Calculates what consumption, market resources, and the marginal propensity to consume must have been in the previous period given model parameters and values of market resources, consumption, and MPC today.

Parameters:
  • DiscFac (float) – Intertemporal discount factor on future utility.
  • Rfree (float) – Risk free interest factor on end-of-period assets.
  • PermGroFacCmp (float) – Permanent income growth factor, compensated for the possibility of permanent unemployment.
  • UnempPrb (float) – Probability of becoming permanently unemployed.
  • Rnrm (float) – Interest factor normalized by compensated permanent income growth factor.

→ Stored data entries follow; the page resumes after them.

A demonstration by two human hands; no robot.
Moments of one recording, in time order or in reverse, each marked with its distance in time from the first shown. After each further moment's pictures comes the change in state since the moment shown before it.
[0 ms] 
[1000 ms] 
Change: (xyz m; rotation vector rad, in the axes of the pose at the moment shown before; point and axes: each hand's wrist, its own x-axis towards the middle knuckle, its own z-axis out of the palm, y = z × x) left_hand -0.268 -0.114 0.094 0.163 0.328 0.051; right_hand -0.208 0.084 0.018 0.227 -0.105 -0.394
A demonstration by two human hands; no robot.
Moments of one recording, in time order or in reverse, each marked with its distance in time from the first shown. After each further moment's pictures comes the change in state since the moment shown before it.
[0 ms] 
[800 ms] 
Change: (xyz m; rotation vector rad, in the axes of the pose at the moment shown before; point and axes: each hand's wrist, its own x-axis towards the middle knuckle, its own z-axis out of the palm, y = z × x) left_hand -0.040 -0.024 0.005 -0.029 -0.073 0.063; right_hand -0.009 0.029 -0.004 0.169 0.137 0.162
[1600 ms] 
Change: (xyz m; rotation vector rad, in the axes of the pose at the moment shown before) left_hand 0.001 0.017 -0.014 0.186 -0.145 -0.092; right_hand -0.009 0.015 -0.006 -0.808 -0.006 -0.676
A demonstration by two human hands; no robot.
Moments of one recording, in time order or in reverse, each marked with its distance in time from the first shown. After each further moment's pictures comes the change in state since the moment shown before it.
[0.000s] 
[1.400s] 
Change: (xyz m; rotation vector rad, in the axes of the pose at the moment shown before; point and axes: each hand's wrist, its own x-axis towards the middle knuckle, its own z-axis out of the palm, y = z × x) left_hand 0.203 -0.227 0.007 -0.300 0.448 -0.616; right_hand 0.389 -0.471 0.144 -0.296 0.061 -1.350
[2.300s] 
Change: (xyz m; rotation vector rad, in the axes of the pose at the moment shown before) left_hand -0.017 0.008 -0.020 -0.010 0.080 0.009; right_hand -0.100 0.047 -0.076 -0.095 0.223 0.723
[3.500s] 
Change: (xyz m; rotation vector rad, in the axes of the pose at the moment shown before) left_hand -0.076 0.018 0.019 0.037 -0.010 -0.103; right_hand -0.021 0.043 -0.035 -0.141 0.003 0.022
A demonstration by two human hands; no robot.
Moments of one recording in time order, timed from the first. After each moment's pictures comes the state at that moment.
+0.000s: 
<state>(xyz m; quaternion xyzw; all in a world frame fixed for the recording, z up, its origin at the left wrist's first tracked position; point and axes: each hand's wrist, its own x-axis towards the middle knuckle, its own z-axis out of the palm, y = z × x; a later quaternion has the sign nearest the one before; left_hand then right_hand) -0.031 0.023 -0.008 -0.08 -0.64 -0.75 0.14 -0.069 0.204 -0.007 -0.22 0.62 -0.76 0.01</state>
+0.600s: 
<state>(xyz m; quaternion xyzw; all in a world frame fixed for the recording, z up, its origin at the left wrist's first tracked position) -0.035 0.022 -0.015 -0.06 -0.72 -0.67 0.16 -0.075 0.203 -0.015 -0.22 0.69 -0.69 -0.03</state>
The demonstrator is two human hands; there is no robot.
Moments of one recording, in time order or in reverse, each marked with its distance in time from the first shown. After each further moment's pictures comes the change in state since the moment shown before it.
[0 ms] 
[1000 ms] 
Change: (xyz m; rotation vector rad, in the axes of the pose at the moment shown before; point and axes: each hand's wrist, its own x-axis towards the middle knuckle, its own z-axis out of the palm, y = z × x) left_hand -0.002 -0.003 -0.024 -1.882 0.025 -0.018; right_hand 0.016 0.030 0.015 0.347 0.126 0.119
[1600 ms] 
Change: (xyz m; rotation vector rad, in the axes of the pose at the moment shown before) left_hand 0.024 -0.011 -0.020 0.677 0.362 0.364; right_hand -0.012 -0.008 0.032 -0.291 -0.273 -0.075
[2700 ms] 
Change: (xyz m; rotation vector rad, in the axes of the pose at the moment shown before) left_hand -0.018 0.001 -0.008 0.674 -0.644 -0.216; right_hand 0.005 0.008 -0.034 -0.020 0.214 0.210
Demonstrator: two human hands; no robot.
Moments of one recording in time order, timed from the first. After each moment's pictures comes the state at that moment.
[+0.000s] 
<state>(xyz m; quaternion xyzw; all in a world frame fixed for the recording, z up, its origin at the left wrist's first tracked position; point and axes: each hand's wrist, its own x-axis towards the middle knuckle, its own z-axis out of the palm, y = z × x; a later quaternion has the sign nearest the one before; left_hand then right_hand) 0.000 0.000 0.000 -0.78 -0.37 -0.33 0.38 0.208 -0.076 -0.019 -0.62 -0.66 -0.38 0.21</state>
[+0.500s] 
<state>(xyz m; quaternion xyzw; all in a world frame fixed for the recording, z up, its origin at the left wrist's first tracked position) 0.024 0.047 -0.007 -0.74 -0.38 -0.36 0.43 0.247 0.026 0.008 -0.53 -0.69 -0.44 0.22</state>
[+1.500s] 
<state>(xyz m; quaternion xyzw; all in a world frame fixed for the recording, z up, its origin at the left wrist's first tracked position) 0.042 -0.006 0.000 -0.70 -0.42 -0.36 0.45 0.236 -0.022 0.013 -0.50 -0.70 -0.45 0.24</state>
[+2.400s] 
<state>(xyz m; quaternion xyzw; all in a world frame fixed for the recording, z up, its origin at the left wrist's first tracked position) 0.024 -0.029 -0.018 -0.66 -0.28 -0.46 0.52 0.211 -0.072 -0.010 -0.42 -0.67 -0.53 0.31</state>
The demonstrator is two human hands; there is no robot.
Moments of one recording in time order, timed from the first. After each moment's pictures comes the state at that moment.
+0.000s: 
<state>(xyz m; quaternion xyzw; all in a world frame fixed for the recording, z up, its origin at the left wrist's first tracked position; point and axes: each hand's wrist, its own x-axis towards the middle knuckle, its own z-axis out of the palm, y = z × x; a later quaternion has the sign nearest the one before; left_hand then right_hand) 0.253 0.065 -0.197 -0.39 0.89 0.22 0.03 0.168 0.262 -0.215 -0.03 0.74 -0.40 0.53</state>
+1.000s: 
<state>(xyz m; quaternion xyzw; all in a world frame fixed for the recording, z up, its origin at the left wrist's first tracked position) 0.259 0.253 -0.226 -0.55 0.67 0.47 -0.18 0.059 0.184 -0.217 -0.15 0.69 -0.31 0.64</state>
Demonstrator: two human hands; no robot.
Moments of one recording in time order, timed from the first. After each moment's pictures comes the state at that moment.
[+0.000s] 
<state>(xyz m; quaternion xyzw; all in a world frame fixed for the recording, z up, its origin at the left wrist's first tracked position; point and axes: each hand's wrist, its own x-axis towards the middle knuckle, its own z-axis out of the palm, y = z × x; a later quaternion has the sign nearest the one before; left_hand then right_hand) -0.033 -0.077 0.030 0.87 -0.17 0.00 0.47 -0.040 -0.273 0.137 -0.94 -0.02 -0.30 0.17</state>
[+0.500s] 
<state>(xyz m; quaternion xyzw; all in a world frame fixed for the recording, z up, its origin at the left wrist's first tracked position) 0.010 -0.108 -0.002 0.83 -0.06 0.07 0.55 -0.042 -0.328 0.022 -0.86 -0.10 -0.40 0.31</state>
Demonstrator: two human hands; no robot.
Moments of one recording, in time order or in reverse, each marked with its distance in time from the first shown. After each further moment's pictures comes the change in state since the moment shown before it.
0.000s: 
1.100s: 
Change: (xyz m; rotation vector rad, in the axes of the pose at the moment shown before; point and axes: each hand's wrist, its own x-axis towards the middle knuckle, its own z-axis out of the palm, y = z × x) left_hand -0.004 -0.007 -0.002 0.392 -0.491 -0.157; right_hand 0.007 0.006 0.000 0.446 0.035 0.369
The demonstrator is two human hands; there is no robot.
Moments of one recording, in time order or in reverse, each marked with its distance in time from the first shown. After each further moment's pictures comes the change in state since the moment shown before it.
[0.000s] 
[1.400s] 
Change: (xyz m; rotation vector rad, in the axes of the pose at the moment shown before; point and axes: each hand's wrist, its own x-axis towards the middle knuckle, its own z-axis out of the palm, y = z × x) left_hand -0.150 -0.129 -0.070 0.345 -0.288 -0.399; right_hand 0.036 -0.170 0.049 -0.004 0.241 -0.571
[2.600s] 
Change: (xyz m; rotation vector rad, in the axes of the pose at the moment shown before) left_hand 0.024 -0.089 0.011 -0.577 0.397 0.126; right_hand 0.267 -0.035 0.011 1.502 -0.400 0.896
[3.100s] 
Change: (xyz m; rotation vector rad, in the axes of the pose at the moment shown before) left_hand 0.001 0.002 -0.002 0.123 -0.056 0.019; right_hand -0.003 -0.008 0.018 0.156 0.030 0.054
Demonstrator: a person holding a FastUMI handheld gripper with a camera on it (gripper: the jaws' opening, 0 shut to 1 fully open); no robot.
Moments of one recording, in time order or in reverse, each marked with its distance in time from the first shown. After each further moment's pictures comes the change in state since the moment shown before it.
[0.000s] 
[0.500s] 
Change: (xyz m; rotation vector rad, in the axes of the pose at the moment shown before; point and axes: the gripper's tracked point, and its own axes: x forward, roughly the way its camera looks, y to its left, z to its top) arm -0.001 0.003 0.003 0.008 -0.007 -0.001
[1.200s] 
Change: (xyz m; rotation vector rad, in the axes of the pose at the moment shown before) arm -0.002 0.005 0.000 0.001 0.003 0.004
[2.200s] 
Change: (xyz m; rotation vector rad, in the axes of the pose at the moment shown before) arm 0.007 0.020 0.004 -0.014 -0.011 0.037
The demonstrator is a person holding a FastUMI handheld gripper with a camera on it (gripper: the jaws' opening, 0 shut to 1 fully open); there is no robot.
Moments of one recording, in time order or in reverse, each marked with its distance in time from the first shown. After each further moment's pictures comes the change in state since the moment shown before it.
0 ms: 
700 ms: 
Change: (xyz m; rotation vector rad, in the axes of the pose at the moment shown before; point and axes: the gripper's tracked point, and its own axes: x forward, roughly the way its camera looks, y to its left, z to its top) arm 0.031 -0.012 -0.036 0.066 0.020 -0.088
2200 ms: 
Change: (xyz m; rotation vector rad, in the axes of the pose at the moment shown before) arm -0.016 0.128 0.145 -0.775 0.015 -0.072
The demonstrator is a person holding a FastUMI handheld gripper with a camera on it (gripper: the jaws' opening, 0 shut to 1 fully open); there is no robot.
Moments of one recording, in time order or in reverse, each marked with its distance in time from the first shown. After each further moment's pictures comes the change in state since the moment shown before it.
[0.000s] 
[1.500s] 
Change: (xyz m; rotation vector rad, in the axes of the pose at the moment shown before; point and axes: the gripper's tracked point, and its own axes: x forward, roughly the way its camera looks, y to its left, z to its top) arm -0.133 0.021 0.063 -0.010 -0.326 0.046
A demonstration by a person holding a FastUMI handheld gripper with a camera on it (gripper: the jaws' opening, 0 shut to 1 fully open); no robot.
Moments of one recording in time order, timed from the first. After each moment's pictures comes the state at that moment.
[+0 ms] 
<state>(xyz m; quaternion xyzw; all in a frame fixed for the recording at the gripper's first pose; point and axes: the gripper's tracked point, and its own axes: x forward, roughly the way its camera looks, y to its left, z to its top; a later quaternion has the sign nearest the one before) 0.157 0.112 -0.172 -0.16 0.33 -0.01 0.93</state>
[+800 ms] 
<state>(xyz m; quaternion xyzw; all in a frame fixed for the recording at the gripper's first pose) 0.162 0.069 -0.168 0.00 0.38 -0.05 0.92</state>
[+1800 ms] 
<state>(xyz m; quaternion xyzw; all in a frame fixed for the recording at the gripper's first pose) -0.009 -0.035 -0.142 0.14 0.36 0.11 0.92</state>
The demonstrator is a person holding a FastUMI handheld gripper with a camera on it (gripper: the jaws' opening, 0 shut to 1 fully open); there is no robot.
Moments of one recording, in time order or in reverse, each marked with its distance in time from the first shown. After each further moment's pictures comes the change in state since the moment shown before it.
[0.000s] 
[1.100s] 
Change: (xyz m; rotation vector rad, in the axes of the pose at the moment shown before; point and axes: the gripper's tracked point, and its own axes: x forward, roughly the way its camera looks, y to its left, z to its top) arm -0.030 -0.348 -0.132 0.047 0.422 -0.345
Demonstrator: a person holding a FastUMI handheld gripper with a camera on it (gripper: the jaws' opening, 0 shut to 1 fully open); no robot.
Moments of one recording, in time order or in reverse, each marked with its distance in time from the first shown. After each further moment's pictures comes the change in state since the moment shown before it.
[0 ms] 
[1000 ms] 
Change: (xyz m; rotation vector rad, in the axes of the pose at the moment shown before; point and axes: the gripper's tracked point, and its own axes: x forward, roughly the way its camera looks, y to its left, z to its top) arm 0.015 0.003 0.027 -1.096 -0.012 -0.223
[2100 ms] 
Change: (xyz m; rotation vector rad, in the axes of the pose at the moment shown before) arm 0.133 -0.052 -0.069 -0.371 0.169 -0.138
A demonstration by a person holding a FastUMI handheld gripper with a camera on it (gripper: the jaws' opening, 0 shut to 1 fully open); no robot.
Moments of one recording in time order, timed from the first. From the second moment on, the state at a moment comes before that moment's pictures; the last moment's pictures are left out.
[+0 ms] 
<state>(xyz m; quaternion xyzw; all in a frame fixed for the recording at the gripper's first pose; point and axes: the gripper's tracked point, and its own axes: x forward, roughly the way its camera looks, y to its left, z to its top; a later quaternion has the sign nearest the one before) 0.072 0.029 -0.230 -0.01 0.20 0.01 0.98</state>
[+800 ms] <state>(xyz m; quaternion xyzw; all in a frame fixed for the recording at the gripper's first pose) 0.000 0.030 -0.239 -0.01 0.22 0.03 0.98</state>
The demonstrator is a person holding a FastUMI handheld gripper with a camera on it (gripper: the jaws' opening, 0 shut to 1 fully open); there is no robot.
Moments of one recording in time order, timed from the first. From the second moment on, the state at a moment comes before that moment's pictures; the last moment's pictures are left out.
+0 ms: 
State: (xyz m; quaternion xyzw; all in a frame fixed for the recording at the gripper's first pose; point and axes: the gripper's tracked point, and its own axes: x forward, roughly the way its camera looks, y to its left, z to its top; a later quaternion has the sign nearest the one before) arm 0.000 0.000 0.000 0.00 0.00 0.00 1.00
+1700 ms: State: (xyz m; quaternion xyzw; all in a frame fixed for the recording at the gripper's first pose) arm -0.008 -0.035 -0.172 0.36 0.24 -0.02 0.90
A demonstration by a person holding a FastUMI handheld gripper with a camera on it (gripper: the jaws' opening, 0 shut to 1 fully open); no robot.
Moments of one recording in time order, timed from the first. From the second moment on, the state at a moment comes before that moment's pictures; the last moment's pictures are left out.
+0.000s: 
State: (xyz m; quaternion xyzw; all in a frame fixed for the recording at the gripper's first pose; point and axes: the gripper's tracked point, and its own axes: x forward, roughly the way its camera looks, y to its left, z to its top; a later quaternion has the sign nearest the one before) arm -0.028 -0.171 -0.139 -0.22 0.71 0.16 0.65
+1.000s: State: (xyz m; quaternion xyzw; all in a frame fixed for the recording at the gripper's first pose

  • Beth (float) – Composite effective discount factor for reverse shooting solution; defined in appendix “Numerical Solution/The Consumption Function” in TBS lecture notes
  • cNext (float) – Normalized consumption in the succeeding period.
  • mNext (float) – Normalized market resources in the succeeding period.
  • MPCnext (float) – The marginal propensity to consume in the succeeding period.
  • PFMPC (float) – The perfect foresight MPC; also the MPC when permanently unemployed.
Returns:

  • mNow (float) – Normalized market resources this period.
  • cNow (float) – Normalized consumption this period.
  • MPCnow (float) – Marginal propensity to consume this period.